The key difference from confidence intervals is how they’re interpreted. Confidence intervals are about long-term averages—how often the interval would contain the true value if you repeated the experiment a bunch of times. Credible intervals, on the other hand, are much more straightforward and interpretable: they tell you the probability of the prediction being in that range for the case you’re looking at right now.

The credible intervals are obtained using the model's `predict_interval` method, as shown below:

In [None]:
predictive_credible_interval = model.predict_interval(X_test_with_ones, coverage=0.8)
style_data(predictive_credible_interval)

### Point predictions

To obtain point predictions, we can use the `predict` method instead. This will return the median of the posterior predictive distributions described above.

In [None]:
y_test_pred = model.predict(X_test_with_ones)
style_data(y_test_pred)

## Advantages 

The main advantage of the conjugate prior frameworks such as the one we saw above is their **analytical simplicity**. When a conjugate prior is used, the posterior distribution can be found analytically. This eliminates the need for computationally intensive methods such as MCMC. This simplicity and the presence of closed form solution also extend to the derivation of posterior predictive distributions.

Another key benefit is **computational efficiency**. The availability of a closed-form solution for the posterior distribution makes the process fast. 

Finally, conjugate priors enhance **interpretability**. Since the prior, likelihood, and posterior share the same functional form, it is easier to see how prior beliefs combine with observed data to produce the posterior distribution. This transparency allows for deeper insights into how the data and prior assumptions influence the final results.

## Disadvantages

Conjugate priors suffer from **limited flexibility**. They impose constraints on the form of the prior distribution, and the chosen prior may not accurately reflect true prior knowledge about the parameters. To reiterate: conjugate priors only work when both the likelihood and prior belong to the same distributio family. Thus, if the likelihood and prior do not align, the conjugate strategy cannot be applied.

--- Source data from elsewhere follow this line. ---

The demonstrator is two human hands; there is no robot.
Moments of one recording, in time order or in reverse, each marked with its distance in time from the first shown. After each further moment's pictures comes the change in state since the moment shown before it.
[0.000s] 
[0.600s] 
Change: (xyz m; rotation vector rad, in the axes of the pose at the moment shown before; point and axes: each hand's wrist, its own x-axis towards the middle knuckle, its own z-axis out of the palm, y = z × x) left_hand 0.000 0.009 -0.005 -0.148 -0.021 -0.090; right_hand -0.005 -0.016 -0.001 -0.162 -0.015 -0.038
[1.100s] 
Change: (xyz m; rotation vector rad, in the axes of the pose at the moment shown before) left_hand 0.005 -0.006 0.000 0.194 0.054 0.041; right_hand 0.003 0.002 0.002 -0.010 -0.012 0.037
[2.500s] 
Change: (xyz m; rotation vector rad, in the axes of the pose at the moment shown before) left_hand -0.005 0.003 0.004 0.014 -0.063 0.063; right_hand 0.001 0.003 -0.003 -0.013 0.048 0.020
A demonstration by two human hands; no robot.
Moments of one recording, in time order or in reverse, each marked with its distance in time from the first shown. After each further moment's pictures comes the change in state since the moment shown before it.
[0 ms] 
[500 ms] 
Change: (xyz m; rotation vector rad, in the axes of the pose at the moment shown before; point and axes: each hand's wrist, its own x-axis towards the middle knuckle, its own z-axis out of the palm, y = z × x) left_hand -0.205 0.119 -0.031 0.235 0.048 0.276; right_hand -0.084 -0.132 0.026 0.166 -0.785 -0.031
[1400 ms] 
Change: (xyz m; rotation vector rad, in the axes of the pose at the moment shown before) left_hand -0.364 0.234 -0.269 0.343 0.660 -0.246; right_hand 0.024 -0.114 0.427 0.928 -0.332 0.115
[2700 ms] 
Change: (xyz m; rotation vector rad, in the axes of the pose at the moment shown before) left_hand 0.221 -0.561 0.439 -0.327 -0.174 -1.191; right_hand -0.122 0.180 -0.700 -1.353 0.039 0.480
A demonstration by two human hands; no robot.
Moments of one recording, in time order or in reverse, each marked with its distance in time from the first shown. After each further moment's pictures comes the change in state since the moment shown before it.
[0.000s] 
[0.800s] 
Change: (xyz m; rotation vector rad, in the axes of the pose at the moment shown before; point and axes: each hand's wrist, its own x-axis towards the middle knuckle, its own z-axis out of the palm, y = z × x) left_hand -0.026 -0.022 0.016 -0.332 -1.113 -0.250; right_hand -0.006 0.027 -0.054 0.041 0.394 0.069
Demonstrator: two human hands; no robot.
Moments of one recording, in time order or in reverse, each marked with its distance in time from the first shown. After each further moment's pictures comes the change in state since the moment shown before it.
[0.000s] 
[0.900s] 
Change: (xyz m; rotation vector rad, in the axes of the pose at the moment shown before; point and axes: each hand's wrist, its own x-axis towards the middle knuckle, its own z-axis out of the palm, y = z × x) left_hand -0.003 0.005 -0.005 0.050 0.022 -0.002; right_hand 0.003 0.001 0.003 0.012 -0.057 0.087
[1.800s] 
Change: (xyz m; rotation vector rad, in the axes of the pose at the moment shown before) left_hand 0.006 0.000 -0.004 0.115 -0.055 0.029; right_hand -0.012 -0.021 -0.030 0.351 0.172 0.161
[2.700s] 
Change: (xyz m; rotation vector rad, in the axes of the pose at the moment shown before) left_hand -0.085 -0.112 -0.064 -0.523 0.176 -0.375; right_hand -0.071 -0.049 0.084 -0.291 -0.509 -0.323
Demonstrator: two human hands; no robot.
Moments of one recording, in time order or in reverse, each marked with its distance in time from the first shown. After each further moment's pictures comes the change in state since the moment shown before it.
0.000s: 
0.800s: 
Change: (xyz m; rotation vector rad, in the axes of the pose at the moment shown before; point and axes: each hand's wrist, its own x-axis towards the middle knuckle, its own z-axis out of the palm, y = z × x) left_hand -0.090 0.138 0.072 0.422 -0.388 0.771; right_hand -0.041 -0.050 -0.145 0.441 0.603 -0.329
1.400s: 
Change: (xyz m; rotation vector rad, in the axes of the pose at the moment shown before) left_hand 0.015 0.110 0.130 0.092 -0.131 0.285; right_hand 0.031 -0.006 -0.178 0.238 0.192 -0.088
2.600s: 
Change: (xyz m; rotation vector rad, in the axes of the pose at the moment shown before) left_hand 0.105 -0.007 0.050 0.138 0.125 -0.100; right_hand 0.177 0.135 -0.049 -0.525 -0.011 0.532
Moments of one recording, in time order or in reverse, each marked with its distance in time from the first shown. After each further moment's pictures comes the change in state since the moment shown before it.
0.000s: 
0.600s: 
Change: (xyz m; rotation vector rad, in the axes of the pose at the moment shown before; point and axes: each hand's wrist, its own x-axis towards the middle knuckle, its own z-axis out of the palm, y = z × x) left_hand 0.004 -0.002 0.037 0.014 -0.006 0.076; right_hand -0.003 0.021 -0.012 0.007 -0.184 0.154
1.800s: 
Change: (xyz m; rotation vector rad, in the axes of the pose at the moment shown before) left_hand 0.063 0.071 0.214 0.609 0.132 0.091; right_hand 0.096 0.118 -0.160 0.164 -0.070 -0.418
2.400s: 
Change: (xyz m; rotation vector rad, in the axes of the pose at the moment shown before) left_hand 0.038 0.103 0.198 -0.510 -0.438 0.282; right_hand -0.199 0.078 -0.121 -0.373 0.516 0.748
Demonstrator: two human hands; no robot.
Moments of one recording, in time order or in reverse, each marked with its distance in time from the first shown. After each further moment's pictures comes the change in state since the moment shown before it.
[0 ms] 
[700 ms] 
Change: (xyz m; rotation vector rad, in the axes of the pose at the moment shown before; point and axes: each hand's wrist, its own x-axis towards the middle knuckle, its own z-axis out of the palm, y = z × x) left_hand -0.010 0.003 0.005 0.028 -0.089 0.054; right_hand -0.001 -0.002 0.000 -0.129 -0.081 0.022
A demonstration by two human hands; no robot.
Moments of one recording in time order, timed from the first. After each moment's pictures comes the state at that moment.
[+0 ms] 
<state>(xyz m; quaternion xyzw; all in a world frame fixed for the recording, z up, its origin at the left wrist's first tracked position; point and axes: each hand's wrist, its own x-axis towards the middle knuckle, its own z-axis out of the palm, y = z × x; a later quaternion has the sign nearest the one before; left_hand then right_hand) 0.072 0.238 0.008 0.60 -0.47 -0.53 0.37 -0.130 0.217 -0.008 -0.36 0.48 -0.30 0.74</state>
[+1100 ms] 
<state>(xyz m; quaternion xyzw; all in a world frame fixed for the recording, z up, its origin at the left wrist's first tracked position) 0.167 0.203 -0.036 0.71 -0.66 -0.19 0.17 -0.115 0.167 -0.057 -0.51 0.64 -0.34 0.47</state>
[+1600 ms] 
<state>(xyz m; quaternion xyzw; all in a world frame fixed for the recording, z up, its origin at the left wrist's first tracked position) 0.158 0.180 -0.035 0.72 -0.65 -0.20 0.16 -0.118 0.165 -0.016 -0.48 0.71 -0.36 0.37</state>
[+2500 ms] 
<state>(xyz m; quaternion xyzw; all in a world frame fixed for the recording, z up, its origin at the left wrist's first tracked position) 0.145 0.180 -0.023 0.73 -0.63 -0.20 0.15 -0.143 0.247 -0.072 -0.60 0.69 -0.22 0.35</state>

Additionally, conjugate priors are **inadequate for complex models**. Modern Bayesian models, such as neural networks or probabilistic graphical models, frequently require non-conjugate priors to capture intricate relationships between variables. In such cases, other inference techniques like MCMC or Variational Inference (VI) are necessary to approximate the posterior.

## Conclusion

While conjugate priors excel in providing analytical tractability and computational efficiency, they are inherently rigid. They are most effective for simple, structured models or situations where interpretability and fast computations are prioritized. 

# References

- [Bishop - Pattern Recognition and Machine Learning (2006)](https://www.microsoft.com/en-us/research/uploads/prod/2006/01/Bishop-Pattern-Recognition-and-Machine-Learning-2006.pdf) - A comprehensive reference on machine learning theory and Bayesian methods by Christopher M. Bishop.